Task - Your result should be every line of the records below that contains the word "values".

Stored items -
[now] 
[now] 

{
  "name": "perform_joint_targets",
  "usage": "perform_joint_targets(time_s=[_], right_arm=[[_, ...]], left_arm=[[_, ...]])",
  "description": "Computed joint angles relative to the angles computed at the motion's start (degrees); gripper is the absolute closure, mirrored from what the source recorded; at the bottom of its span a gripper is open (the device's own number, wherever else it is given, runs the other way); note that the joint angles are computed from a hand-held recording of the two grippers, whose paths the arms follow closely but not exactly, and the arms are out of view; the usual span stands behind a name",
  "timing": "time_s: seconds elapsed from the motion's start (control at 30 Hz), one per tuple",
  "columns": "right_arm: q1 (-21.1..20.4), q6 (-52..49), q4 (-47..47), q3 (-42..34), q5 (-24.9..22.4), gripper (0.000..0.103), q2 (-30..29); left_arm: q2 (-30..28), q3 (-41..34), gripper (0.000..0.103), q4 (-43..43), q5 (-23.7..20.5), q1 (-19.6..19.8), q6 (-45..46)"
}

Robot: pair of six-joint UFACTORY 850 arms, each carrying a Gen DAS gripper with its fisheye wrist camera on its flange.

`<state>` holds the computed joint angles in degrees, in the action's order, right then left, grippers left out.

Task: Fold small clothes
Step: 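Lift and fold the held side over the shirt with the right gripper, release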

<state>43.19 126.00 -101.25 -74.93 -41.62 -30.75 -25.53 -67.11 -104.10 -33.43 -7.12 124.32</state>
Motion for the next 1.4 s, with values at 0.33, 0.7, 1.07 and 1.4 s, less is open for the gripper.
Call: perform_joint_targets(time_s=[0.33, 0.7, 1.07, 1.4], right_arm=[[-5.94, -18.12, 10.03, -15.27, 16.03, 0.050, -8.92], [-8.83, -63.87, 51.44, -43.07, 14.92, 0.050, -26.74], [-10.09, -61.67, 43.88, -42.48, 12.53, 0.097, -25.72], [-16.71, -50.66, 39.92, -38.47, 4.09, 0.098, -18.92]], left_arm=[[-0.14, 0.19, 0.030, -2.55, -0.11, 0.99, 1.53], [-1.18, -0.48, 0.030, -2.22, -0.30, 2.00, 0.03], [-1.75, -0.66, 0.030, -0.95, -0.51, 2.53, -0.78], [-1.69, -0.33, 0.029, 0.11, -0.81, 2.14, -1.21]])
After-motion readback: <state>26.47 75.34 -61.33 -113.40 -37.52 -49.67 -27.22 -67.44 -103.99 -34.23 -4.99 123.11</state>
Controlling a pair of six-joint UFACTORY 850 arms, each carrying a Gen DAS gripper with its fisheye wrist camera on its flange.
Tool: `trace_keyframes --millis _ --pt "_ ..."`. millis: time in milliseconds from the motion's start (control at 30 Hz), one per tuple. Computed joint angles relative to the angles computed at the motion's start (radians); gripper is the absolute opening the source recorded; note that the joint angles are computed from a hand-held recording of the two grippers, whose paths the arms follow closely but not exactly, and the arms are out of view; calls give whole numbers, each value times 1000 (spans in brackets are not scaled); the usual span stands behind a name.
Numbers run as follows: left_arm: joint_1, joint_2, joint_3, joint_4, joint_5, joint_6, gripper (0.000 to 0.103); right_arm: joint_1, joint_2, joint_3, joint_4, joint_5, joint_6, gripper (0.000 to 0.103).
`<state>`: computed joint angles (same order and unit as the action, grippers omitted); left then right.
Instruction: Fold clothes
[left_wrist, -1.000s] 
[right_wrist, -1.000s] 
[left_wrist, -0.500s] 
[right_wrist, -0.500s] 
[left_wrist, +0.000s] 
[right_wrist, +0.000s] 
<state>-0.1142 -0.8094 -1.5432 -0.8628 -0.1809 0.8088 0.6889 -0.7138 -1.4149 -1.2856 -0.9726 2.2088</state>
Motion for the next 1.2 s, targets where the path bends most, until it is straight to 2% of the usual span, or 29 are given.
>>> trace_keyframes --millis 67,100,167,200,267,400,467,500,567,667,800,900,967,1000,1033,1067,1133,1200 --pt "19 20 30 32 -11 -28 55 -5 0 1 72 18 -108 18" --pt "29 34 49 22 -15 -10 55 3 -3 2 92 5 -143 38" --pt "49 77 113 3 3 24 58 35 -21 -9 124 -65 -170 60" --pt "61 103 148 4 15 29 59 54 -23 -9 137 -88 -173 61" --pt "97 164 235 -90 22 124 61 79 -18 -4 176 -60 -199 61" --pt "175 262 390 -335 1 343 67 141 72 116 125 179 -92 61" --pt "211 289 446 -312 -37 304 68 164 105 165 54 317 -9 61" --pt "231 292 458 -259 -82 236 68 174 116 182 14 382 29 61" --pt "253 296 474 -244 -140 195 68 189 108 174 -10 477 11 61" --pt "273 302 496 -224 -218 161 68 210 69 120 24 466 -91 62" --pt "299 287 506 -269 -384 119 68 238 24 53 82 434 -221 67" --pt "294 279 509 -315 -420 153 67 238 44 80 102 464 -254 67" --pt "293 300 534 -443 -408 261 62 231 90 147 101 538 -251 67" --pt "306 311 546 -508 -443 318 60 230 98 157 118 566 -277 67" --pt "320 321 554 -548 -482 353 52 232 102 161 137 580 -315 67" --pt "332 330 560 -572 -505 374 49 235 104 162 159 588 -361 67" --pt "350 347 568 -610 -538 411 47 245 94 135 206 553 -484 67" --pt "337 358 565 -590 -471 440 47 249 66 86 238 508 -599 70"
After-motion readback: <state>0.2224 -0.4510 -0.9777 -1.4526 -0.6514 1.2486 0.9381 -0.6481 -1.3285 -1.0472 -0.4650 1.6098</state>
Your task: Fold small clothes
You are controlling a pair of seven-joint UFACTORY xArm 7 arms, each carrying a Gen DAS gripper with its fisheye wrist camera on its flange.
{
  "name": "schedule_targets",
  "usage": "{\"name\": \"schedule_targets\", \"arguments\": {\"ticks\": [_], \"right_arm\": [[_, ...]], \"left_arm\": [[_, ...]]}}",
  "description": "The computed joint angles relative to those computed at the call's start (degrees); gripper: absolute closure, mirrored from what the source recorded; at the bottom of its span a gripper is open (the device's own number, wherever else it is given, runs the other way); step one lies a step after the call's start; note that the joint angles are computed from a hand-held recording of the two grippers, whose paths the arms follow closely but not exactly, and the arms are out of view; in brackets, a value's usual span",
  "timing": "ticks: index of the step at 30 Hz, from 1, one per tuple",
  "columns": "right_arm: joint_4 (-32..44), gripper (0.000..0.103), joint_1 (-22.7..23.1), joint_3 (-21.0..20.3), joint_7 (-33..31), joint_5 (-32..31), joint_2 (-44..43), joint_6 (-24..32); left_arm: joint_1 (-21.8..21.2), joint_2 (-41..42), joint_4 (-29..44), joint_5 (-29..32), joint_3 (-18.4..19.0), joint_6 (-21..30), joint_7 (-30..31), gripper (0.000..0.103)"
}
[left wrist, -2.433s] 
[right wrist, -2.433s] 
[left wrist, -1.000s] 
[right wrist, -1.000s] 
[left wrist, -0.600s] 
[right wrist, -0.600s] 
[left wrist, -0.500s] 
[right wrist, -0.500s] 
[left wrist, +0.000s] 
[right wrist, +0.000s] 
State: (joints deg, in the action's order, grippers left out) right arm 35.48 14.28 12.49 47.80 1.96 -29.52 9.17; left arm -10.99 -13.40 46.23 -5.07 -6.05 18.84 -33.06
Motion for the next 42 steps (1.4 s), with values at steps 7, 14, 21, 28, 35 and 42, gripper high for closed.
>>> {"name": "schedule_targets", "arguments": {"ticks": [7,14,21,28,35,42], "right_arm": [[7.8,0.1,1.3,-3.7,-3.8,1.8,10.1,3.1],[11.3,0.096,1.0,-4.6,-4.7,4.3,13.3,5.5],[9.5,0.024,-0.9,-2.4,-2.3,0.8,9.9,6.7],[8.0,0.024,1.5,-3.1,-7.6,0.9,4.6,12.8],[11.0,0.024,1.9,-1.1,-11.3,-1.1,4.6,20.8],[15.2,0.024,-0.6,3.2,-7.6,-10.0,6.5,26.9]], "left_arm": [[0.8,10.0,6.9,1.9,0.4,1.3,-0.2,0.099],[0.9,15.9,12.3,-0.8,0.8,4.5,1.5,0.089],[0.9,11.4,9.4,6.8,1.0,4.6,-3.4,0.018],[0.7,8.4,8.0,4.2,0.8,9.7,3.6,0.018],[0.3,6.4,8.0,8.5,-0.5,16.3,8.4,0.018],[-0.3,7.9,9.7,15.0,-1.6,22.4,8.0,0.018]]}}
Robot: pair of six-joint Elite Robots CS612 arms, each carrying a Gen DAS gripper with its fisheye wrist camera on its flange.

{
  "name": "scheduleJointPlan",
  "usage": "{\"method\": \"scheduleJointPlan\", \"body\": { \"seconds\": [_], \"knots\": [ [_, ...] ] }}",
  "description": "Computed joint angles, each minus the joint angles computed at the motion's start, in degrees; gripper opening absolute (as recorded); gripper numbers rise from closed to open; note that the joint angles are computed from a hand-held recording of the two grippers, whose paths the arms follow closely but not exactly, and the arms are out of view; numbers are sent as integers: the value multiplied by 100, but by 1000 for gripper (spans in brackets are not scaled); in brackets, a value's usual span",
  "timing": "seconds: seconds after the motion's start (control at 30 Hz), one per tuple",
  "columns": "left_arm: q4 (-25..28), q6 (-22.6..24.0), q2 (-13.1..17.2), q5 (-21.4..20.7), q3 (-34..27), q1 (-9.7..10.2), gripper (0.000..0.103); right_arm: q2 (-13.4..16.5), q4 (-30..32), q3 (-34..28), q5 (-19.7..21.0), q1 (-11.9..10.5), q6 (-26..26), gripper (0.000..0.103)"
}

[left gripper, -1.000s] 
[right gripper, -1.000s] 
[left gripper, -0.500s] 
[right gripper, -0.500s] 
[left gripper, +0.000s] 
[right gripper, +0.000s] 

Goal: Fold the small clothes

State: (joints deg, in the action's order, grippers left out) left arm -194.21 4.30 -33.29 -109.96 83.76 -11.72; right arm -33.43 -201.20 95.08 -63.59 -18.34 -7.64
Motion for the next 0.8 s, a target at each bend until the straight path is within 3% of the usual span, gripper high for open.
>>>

Solution -
Motion for the next 1.4 s, with values at 0.33, 0.7, 1.07 and 1.4 s, less is open for the gripper.
Motion for the next 42 steps (1.4 s), with values at steps 7, 14, 21, 28, 35 and 42, gripper high for closed.

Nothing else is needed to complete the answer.